Ливио пожал плечами.
– Да ведь ты сама с удовольствием снялась.
– Ну да, как же, еще и насморк схватила.
– Словом, чего ты от меня хочешь?
Она на мгновение заколебалась, а потом ответила:
– Хочу, чтобы ты вылез из своей дурацкой засады, и пойдем домой.
– Ты все еще уверена, что я хочу стать любовником звезды?
– Да.
– Так вот же не будет по-твоему. Я намерен сфотографировать ее и сделаю это.

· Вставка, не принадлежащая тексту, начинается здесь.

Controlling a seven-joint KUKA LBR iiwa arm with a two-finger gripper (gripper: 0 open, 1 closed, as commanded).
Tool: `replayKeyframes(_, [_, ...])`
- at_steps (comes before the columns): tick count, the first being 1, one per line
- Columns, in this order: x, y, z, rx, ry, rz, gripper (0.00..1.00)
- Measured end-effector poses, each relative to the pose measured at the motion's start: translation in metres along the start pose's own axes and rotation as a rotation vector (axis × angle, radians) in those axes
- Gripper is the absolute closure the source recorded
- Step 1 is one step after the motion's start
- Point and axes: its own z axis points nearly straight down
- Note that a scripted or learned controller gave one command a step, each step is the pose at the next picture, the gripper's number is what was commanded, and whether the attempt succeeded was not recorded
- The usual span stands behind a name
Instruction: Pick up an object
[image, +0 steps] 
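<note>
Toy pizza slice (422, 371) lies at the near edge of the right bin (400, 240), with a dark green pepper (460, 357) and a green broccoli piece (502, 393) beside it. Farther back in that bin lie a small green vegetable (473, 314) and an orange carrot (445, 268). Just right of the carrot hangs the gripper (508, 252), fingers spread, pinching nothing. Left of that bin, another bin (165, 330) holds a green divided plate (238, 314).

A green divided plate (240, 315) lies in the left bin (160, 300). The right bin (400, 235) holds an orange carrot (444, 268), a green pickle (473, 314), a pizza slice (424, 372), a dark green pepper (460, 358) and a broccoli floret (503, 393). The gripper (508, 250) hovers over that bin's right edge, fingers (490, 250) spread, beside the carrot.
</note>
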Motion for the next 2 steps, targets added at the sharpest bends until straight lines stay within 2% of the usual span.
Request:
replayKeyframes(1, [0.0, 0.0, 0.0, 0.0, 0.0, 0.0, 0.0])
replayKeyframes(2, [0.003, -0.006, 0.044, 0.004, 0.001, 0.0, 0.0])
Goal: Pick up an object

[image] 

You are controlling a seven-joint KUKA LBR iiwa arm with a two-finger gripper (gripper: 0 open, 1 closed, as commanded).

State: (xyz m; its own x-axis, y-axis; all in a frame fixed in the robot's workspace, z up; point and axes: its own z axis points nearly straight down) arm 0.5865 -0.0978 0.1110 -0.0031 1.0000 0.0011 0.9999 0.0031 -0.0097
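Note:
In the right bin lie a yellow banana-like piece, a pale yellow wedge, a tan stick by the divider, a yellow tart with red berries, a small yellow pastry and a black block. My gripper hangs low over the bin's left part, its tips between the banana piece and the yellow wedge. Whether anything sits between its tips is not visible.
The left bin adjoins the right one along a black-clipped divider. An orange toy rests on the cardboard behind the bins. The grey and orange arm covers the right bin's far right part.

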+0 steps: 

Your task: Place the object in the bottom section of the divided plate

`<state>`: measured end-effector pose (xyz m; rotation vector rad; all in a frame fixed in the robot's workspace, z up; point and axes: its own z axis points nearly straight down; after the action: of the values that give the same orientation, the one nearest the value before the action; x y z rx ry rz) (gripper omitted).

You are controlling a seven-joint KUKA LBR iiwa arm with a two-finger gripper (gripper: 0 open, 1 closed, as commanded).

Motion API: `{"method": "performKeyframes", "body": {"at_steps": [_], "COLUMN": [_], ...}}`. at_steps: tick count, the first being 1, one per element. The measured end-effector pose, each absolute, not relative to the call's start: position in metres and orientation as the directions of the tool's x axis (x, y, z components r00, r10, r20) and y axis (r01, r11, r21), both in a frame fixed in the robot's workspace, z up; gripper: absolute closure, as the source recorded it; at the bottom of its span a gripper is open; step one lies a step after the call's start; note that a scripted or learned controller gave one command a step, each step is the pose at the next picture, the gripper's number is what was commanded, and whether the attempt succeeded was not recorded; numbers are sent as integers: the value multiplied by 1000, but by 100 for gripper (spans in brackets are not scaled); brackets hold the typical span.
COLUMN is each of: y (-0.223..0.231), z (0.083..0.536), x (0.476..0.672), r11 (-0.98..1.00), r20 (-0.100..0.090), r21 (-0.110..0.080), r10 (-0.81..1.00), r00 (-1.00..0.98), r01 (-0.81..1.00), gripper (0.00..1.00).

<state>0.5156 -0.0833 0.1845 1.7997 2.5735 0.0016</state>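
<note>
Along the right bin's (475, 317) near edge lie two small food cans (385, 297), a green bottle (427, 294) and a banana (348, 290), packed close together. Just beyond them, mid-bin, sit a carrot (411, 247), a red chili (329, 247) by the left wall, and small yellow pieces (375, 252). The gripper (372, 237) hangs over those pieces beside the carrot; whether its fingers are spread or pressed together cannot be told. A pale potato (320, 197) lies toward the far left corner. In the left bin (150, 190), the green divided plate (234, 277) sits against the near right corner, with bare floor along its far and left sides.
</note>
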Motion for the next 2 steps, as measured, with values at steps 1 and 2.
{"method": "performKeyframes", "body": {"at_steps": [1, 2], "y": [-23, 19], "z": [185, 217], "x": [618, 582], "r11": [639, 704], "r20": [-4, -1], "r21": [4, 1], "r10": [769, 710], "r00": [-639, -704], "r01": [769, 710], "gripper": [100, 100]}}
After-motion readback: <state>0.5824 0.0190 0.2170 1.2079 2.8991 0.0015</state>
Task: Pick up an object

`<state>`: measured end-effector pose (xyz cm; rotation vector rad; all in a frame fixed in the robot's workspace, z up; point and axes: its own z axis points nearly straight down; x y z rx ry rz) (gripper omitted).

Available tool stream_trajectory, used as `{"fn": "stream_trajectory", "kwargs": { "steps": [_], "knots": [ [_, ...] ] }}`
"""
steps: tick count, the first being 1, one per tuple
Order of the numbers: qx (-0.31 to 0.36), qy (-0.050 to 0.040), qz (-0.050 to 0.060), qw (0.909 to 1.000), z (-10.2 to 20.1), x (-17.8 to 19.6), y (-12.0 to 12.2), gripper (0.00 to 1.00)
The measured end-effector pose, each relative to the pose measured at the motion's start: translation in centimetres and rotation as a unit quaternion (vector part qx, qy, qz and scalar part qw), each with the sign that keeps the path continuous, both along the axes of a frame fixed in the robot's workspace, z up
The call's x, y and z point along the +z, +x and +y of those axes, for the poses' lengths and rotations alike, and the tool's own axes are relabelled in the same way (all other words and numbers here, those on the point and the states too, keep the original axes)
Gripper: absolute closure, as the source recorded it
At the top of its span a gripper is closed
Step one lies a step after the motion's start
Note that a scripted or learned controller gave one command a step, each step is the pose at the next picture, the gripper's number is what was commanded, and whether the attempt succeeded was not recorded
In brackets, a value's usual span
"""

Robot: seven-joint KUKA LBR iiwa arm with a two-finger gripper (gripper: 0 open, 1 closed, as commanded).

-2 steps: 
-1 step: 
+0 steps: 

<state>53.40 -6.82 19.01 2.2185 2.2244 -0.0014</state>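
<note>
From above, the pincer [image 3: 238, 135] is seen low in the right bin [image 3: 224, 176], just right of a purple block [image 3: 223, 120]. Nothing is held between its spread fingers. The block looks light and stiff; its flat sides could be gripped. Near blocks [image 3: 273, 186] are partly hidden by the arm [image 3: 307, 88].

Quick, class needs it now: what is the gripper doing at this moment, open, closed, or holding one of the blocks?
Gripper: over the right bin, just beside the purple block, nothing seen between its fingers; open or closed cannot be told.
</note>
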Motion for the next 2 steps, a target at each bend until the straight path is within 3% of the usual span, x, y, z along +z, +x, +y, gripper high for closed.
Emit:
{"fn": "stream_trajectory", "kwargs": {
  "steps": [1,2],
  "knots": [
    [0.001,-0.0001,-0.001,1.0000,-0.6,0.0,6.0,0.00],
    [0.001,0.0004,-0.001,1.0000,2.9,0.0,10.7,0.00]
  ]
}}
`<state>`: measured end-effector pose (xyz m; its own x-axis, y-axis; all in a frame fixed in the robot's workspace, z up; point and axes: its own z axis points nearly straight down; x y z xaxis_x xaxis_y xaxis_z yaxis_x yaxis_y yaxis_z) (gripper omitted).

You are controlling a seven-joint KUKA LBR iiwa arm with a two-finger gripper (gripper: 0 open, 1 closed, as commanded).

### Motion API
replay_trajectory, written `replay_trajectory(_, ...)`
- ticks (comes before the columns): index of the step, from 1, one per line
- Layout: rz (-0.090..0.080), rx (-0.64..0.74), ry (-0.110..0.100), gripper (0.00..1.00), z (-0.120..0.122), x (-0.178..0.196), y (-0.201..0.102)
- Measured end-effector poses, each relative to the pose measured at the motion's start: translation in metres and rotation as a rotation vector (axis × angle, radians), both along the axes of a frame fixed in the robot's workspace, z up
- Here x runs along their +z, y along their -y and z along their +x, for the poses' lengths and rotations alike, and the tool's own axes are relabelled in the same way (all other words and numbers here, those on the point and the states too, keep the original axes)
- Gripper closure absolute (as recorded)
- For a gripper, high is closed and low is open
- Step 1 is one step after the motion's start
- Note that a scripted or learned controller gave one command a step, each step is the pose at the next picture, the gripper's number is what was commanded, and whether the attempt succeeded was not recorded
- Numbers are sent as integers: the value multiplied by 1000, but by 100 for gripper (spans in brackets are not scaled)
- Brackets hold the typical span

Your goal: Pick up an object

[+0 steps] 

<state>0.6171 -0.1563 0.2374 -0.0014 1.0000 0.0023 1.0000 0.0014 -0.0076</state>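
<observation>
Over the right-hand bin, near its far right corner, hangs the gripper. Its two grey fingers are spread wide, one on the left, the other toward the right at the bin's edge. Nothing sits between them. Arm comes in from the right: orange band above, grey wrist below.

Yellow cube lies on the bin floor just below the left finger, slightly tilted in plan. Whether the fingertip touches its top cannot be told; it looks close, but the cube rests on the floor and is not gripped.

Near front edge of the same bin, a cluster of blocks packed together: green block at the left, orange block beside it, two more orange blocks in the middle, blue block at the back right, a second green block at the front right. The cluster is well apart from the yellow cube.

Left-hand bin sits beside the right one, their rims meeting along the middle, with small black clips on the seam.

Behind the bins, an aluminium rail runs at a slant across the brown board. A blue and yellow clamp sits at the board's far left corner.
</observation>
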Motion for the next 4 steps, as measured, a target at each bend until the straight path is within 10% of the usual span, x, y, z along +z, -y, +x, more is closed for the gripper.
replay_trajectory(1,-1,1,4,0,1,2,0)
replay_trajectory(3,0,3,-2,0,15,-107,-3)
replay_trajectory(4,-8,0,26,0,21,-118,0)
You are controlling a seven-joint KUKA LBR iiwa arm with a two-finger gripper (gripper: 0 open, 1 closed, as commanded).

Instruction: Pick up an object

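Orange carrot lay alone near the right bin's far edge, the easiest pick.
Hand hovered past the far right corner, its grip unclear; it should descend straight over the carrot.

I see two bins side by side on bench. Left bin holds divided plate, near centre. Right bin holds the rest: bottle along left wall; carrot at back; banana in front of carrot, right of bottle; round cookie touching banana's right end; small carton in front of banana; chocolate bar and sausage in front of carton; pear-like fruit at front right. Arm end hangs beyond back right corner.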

Разговаривая, он отвлекся. Снова обернувшись к глазку, он увидел сквозь просвет в кустах, что там, на площадке, развиваются события: звезда экрана собственной персоной открыла стеклянную дверь и появилась на пороге. Ливио узнал соломенно-желтые волосы, пухлое набеленное лицо, подмалеванные глазищи, большой красный рот и знаменитый огромный бюст, выступавший под корсетом двумя стиснутыми выпуклостями. Дива подняла к груди сумку, порылась в ней, вытащила черные очки и напялила их. Затем она махнула рукой и что-то прокричала. В поле объектива скользнула тень. Шофер. Дива посмотрела себе под ноги и направилась к машине. Она была одета смешно, как кукла: в коротеньком жакете бирюзового цвета и в широкой цветастой юбке на кринолине, открывавшей белые, как гипс, ноги.
"Теперь или никогда", – подумал Ливио. Он поднял фотоаппарат и стал наводить его на шедшую через площадку звезду, готовясь щелкнуть затвором в тот момент, когда она будет садиться в машину. Но тут внезапно что-то тяжелое и бесформенное так на него навалилось, что он скатился с канистры. Поднявшись, он увидел, что его жена убегает через поле по направлению к Аппиевой дороге, держа в руках фотоаппарат.
Ливио немного постоял, обескураженный и взбешенный, с глазами, полными слез. Затем он медленно и покорно побрел к дороге. Однако ему пришлось остановиться: длинная черная машина звезды пронеслась у него под носом: вот еще одна фотография, которую жена не дала ему сделать. Машина умчалась. Ливио поднял глаза и увидел, что жена идет навстречу, протягивая ему фотоаппарат. Лицо ее больше не было ни красным, ни надутым; она отвела душу и улыбалась ему. Подойдя ближе, она сказала:
– А теперь сними меня. Сколько раз ты мне это обещал.